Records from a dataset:

------------------------------

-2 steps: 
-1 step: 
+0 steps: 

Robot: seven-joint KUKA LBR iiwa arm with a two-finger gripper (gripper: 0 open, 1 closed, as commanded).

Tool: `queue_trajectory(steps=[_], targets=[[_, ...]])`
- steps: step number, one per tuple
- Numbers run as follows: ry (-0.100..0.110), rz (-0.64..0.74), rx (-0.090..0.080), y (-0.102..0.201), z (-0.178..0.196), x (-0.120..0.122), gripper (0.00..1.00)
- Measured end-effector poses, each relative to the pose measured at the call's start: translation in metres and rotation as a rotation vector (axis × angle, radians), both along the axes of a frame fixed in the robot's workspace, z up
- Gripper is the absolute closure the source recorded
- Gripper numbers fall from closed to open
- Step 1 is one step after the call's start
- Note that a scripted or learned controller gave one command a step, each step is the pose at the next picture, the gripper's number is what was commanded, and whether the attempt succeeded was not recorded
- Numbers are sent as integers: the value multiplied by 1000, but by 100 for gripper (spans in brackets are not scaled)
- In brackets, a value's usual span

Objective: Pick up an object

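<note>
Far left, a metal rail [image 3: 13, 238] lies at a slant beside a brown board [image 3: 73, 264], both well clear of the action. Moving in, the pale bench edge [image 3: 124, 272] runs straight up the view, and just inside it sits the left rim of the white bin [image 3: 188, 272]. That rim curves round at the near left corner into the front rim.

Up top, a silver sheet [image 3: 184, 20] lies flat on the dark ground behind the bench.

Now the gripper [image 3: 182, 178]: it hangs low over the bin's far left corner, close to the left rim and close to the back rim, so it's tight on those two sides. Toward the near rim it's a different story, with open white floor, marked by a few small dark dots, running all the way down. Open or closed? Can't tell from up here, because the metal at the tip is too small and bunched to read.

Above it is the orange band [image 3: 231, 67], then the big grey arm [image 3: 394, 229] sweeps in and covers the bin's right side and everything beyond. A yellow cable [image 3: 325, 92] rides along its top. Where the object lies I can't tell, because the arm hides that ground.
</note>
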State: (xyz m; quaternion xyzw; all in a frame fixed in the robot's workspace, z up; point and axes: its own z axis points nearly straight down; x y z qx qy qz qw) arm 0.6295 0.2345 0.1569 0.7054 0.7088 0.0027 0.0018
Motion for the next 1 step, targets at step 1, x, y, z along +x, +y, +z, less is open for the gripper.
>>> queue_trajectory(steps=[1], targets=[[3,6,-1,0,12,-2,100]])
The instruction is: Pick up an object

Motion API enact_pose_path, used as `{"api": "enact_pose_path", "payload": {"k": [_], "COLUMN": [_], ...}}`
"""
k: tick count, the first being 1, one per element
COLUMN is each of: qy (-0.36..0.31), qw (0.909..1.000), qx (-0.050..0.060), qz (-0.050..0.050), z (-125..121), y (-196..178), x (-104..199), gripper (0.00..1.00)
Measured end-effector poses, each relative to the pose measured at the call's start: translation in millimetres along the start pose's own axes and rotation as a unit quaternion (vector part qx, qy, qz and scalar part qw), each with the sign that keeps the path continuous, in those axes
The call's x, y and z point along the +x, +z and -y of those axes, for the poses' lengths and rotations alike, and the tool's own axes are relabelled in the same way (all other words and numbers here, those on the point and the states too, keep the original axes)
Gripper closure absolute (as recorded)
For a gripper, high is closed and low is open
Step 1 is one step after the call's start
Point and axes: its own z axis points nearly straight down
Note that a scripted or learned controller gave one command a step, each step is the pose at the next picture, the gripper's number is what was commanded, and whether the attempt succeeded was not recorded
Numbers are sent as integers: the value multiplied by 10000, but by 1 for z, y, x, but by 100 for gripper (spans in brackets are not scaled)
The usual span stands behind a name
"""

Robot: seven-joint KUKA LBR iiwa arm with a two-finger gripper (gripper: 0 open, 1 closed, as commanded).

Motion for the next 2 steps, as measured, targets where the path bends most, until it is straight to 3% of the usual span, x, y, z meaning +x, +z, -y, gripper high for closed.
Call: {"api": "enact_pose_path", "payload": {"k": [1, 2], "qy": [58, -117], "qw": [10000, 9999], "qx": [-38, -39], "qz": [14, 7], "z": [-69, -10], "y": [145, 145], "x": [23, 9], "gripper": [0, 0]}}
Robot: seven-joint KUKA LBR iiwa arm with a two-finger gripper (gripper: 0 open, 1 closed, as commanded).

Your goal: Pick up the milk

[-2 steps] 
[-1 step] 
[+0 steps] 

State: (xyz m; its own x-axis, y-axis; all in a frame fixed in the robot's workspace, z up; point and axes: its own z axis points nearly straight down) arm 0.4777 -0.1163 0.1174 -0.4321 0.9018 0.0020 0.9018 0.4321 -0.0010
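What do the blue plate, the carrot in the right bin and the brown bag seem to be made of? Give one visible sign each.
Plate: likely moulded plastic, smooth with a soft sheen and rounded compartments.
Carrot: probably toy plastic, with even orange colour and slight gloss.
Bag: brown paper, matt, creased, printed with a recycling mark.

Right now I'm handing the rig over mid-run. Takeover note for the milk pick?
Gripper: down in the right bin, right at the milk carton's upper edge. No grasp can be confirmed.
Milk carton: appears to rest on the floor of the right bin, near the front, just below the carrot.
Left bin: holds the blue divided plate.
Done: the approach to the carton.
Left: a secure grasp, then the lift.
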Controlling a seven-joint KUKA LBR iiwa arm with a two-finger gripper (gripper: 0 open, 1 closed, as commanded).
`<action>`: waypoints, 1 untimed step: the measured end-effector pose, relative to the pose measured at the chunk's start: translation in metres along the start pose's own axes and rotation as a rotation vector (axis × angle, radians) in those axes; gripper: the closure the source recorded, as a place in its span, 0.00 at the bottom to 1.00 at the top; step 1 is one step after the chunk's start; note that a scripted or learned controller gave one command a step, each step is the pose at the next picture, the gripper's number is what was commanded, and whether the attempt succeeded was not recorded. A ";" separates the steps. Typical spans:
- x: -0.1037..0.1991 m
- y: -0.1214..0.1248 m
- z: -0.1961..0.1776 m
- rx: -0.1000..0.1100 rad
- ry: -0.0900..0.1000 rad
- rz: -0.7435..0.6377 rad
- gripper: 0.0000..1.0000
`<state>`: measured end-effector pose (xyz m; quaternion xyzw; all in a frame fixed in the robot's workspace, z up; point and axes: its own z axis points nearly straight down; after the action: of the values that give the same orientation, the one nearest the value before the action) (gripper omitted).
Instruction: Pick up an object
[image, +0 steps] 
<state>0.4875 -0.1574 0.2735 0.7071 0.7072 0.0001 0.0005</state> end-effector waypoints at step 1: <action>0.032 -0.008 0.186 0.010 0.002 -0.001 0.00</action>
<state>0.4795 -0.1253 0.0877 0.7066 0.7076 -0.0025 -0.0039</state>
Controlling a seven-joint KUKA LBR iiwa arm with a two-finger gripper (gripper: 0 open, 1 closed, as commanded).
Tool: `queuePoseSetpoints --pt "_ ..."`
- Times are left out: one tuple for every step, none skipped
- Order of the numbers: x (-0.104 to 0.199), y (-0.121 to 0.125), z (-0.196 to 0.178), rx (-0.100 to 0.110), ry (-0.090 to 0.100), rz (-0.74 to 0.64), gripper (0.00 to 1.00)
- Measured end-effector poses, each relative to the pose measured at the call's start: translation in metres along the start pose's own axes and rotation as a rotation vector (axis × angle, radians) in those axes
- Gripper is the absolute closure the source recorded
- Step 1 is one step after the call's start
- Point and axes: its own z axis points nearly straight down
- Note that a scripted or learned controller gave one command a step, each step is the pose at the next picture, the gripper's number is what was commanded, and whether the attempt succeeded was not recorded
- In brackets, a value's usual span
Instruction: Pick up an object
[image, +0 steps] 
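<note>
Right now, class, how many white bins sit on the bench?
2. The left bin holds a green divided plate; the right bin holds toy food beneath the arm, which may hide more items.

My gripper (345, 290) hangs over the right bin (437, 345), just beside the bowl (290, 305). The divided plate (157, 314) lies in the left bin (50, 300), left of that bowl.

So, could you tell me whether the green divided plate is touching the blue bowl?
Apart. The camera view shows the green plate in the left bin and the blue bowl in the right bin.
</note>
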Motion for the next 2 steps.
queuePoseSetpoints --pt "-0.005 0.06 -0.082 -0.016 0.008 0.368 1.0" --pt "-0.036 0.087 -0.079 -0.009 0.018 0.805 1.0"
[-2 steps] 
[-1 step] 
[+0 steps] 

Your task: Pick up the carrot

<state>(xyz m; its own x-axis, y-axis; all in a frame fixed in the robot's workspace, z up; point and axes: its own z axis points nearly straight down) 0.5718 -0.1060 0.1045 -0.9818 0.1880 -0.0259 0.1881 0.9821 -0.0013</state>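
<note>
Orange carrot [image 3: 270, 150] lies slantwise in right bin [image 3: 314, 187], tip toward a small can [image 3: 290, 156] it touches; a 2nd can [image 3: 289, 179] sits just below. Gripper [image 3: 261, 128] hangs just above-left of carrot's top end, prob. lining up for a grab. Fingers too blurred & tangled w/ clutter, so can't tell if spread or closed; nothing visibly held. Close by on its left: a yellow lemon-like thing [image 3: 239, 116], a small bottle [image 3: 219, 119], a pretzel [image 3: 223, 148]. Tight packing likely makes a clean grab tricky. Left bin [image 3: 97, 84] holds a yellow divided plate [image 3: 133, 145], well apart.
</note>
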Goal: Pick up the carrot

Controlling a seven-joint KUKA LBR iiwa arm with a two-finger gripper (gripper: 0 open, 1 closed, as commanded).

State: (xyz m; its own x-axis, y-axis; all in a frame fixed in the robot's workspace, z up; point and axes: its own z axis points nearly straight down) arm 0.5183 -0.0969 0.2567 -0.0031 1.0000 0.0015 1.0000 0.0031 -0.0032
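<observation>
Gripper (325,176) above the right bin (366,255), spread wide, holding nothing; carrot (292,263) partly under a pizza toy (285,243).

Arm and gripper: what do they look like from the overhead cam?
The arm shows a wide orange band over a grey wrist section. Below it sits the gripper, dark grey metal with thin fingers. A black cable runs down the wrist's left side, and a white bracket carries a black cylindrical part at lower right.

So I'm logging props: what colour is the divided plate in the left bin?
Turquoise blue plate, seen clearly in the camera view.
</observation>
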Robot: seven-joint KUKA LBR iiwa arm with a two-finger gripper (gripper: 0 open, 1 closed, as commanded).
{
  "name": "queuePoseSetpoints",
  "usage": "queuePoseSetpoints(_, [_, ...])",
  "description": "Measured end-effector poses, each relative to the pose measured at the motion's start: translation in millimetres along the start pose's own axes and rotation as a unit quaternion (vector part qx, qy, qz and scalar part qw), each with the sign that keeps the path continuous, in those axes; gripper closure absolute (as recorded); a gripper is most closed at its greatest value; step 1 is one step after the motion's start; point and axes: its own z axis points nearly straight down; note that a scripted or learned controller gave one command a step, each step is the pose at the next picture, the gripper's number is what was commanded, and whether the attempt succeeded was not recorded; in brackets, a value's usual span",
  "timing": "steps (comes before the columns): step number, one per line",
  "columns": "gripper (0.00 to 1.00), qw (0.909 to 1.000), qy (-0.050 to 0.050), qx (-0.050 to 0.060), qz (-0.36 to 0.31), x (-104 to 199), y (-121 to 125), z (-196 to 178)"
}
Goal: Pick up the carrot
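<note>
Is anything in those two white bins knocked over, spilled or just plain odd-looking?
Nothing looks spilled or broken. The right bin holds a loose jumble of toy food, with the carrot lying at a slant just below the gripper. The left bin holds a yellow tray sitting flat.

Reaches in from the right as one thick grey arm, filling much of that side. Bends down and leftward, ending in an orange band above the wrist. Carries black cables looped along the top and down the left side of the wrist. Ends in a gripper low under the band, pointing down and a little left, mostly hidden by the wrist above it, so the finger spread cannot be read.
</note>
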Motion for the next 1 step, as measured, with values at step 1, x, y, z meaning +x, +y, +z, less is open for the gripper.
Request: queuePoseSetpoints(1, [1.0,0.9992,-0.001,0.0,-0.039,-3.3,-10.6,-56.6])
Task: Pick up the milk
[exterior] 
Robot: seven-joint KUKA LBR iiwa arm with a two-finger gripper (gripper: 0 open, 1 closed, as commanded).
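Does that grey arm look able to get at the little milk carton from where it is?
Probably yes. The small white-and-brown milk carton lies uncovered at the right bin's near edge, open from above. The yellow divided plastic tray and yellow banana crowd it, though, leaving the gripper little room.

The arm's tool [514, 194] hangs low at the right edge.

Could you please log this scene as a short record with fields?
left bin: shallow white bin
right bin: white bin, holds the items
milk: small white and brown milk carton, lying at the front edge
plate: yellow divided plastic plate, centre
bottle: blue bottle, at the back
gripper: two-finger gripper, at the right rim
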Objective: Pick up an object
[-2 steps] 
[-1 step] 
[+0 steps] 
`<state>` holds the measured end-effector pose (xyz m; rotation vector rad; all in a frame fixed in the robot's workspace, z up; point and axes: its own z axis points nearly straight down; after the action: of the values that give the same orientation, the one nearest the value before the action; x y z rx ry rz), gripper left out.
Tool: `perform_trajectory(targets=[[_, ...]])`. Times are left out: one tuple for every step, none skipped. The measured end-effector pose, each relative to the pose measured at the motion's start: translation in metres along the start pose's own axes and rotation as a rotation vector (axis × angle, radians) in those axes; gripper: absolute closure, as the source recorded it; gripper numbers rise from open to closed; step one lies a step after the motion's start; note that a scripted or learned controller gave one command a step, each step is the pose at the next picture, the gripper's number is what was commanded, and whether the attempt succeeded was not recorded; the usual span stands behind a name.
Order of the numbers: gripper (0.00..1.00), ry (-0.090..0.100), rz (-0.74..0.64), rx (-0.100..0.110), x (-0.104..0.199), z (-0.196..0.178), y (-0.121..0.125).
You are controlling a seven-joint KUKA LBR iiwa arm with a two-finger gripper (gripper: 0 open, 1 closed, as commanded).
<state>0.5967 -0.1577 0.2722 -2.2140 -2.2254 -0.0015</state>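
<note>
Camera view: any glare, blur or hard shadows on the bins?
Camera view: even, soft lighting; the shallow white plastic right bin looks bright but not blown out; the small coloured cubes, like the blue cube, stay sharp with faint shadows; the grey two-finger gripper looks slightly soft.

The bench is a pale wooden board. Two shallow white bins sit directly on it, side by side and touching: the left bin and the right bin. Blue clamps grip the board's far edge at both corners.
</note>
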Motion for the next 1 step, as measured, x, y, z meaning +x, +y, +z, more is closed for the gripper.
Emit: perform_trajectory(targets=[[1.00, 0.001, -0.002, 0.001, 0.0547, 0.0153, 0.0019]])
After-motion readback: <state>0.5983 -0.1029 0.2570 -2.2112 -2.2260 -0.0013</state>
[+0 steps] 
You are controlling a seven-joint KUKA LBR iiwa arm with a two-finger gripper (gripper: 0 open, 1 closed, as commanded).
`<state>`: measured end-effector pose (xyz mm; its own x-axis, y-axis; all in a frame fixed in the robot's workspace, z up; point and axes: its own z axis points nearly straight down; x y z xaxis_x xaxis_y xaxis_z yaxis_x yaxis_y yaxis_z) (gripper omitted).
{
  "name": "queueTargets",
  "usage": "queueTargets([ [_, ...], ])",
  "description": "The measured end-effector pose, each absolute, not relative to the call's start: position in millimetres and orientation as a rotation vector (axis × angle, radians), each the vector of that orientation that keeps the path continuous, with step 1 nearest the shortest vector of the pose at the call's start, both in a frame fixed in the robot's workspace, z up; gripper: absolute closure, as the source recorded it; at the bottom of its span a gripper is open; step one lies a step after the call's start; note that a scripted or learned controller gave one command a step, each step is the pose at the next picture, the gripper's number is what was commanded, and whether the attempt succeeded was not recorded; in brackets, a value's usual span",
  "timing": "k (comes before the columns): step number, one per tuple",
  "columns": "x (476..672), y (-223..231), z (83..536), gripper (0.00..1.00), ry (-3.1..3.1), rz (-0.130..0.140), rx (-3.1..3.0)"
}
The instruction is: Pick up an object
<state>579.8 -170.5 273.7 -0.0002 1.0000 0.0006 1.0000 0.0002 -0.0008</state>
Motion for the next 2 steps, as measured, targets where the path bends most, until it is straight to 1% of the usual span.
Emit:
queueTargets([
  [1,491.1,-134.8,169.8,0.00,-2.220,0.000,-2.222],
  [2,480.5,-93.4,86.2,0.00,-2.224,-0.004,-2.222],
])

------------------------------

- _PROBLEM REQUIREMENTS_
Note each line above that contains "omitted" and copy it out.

- _SOLUTION_
`<state>`: measured end-effector pose (xyz m; quaternion xyzw; all in a frame fixed in the robot's workspace, z up; point and axes: its own z axis points nearly straight down; after the action: of the values that give the same orientation, the one nearest the value before the action) (gripper omitted).
`<state>`: measured end-effector pose (xyz mm; its own x-axis, y-axis; all in a frame fixed in the robot's workspace, z up; point and axes: its own z axis points nearly straight down; x y z xaxis_x xaxis_y xaxis_z yaxis_x yaxis_y yaxis_z) (gripper omitted).

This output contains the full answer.